→ Problem to solve: Every record must appear in your reply exactly as written.

==================================================

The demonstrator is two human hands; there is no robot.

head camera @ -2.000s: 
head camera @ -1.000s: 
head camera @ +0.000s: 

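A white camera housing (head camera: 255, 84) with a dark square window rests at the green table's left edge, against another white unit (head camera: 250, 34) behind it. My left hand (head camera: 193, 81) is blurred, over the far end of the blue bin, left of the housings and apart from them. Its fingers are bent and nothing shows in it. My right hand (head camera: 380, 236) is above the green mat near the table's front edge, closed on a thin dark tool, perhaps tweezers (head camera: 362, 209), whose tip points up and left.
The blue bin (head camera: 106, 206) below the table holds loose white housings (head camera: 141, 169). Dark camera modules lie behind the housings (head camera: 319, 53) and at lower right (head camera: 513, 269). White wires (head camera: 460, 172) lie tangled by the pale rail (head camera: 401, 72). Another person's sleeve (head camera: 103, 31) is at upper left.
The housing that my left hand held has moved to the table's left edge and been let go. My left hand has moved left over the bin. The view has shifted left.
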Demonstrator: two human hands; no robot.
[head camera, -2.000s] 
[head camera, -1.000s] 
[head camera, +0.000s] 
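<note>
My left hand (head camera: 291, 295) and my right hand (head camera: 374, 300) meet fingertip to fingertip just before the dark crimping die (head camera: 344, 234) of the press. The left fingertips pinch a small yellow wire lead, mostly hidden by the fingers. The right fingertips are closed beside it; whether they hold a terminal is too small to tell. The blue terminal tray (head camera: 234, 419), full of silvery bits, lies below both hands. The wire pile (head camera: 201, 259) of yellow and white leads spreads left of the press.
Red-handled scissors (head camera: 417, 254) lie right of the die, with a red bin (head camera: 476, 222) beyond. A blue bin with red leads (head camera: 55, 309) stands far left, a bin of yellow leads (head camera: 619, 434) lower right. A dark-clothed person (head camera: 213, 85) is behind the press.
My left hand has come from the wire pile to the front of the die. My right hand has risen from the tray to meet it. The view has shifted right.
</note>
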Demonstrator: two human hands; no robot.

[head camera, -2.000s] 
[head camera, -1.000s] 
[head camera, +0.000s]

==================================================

→ Exercise response:
The demonstrator is two human hands; there is no robot.

head camera @ -2.000s: 
head camera @ -1.000s: 
head camera @ +0.000s: 

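A white camera housing (head camera: 255, 84) with a dark square window rests at the green table's left edge, against another white unit (head camera: 250, 34) behind it. My left hand (head camera: 193, 81) is blurred, over the far end of the blue bin, left of the housings and apart from them. Its fingers are bent and nothing shows in it. My right hand (head camera: 380, 236) is above the green mat near the table's front edge, closed on a thin dark tool, perhaps tweezers (head camera: 362, 209), whose tip points up and left.
The blue bin (head camera: 106, 206) below the table holds loose white housings (head camera: 141, 169). Dark camera modules lie behind the housings (head camera: 319, 53) and at lower right (head camera: 513, 269). White wires (head camera: 460, 172) lie tangled by the pale rail (head camera: 401, 72). Another person's sleeve (head camera: 103, 31) is at upper left.
The housing that my left hand held has moved to the table's left edge and been let go. My left hand has moved left over the bin. The view has shifted left.
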Demonstrator: two human hands; no robot.
[head camera, -2.000s] 
[head camera, -1.000s] 
[head camera, +0.000s] 
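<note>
My left hand (head camera: 291, 295) and my right hand (head camera: 374, 300) meet fingertip to fingertip just before the dark crimping die (head camera: 344, 234) of the press. The left fingertips pinch a small yellow wire lead, mostly hidden by the fingers. The right fingertips are closed beside it; whether they hold a terminal is too small to tell. The blue terminal tray (head camera: 234, 419), full of silvery bits, lies below both hands. The wire pile (head camera: 201, 259) of yellow and white leads spreads left of the press.
Red-handled scissors (head camera: 417, 254) lie right of the die, with a red bin (head camera: 476, 222) beyond. A blue bin with red leads (head camera: 55, 309) stands far left, a bin of yellow leads (head camera: 619, 434) lower right. A dark-clothed person (head camera: 213, 85) is behind the press.
My left hand has come from the wire pile to the front of the die. My right hand has risen from the tray to meet it. The view has shifted right.
</note>
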Demonstrator: two human hands; no robot.

[head camera, -2.000s] 
[head camera, -1.000s] 
[head camera, +0.000s]

Nothing else is required for this exercise.